Paid leave mandates. Over 15 states and dozens of cities require paid sick leave, with provisions varying from 24 hours per year (Arizona) to 40 hours per year (Connecticut, Oregon). California, New York, New Jersey, Washington, Massachusetts, Connecticut, Oregon, and Colorado mandate paid family and medical leave programs funded through payroll taxes. These state programs provide paid leave benefits that go beyond the unpaid leave guaranteed by federal FMLA.
Wage and hour rules. State minimum wages range from $7.25 (matching the federal minimum in states without their own minimum wage law) to $16.28 in Washington and $16.00 in California. Some states require overtime pay after 8 hours in a day (not just 40 hours in a week), mandate meal and rest breaks (California requires a 30-minute unpaid meal break for shifts over 5 hours and a paid 10-minute rest break for every 4 hours worked), and have stricter rules about tip credits, final pay timing, and pay stub requirements.

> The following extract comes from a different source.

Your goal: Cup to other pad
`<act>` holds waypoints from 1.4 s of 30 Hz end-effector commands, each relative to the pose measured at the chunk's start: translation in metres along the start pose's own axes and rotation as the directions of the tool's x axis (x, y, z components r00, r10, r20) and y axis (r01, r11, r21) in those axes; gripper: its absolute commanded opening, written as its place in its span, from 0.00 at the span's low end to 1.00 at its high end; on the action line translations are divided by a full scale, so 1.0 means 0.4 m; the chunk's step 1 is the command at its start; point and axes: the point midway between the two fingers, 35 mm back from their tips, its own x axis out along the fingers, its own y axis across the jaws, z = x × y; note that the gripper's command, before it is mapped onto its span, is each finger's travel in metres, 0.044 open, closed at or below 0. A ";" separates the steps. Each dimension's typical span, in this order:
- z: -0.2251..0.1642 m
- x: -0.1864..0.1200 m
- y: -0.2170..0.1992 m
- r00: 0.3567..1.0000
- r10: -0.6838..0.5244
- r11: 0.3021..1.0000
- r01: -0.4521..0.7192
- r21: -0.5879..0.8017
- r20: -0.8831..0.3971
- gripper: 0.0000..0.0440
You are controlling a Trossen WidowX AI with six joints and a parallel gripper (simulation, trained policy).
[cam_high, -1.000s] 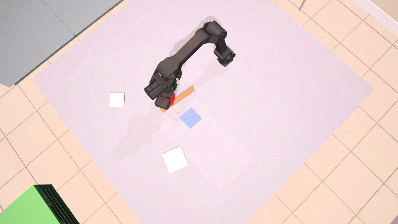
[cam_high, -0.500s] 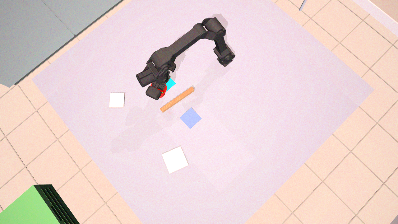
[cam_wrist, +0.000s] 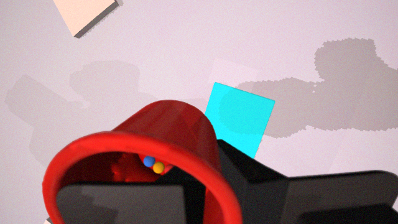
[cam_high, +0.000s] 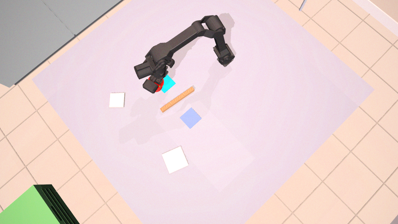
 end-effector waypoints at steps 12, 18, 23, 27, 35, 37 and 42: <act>0.002 0.079 -0.060 1.000 -0.018 0.999 0.017 0.039 0.006 0.00; -0.012 0.114 -0.087 1.000 -0.029 0.998 0.029 0.053 -0.002 0.01; -0.027 0.141 -0.112 0.999 -0.045 0.997 0.045 0.064 -0.011 0.02; -0.036 0.159 -0.135 0.998 -0.062 0.995 0.063 0.073 -0.017 0.04; -0.019 0.163 -0.146 0.999 -0.034 0.994 0.033 0.107 0.004 0.32; -0.012 0.154 -0.143 1.000 -0.013 0.993 0.012 0.116 0.012 0.37; -0.011 0.131 -0.145 1.000 0.021 0.993 -0.023 0.118 0.019 0.40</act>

Salary transparency. Over 10 states (California, Colorado, Connecticut, Maryland, Nevada, New York, Rhode Island, Washington, and others) and many cities require salary ranges in job postings, prohibit asking about salary history, or both. These laws affect your job descriptions and interviewing practices.
OSHA: Workplace Safety
The Occupational Safety and Health Act applies to nearly every employer and requires you to provide a workplace free from recognized hazards that are causing or likely to cause death or serious physical harm. For ecommerce businesses, this primarily affects warehouse and fulfillment operations: proper material handling procedures, safe storage practices, adequate ventilation, fire safety, and ergonomic workstation setup. For office and remote workers, OSHA obligations are minimal but still exist, primarily around ergonomic workstations and emergency preparedness.
Businesses with 11+ employees in most industries must maintain OSHA injury and illness records (Form 300 log). Businesses with 250+ employees must electronically submit injury data to OSHA annually. OSHA penalties for serious violations range from $1,036 to $15,625 per violation, with willful violations reaching $156,259 per violation.

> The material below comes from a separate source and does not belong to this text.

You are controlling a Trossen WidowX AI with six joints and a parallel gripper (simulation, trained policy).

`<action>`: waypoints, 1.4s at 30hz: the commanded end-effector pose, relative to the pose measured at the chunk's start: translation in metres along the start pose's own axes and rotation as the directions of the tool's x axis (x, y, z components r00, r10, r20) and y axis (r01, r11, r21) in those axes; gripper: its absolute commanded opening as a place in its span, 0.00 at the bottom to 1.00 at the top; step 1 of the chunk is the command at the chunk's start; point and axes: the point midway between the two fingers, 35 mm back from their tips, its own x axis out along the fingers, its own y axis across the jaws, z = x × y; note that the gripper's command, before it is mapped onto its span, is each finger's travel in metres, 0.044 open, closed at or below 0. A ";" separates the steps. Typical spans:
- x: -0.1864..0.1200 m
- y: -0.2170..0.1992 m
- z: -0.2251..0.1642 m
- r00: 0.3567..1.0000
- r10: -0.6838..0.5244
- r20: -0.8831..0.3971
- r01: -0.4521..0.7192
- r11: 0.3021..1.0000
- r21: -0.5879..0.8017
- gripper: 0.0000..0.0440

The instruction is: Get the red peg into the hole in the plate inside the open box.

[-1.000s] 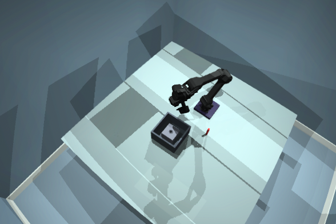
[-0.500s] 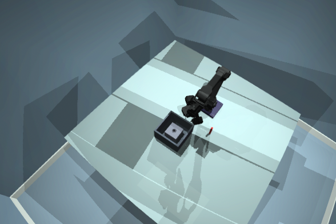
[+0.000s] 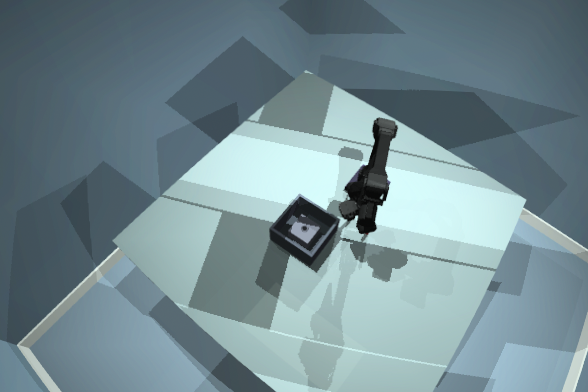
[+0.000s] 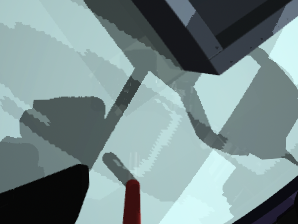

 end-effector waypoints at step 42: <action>0.124 0.030 -0.078 0.993 -0.115 0.001 0.115 0.993 -0.028 0.02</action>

Staying Compliant as You Grow
Create a compliance calendar that tracks your filing deadlines: quarterly payroll tax returns, annual W-2 and 1099 filings, state unemployment reports, OSHA logs, and any state-specific reporting requirements. Your payroll provider handles most tax filings automatically, but you are ultimately responsible for compliance. Set a reminder to review your compliance obligations whenever you cross an employee threshold (15, 20, 50 employees) because each threshold triggers new legal requirements.
Consider engaging an employment attorney for a one-time compliance audit when you hire your first employee, when you cross the 15-employee threshold, and when you expand into new states. An audit costs $500 to $2,000 and identifies compliance gaps before they become violations. This is dramatically cheaper than the fines, lawsuits, and settlements that result from unknowing noncompliance. For ongoing compliance support, HR platforms like Gusto, Rippling, and Zenefits include compliance alerts and resources as part of their service, and organizations like SHRM (Society for Human Resource Management) provide compliance guides and updates for members ($229/year for professional membership).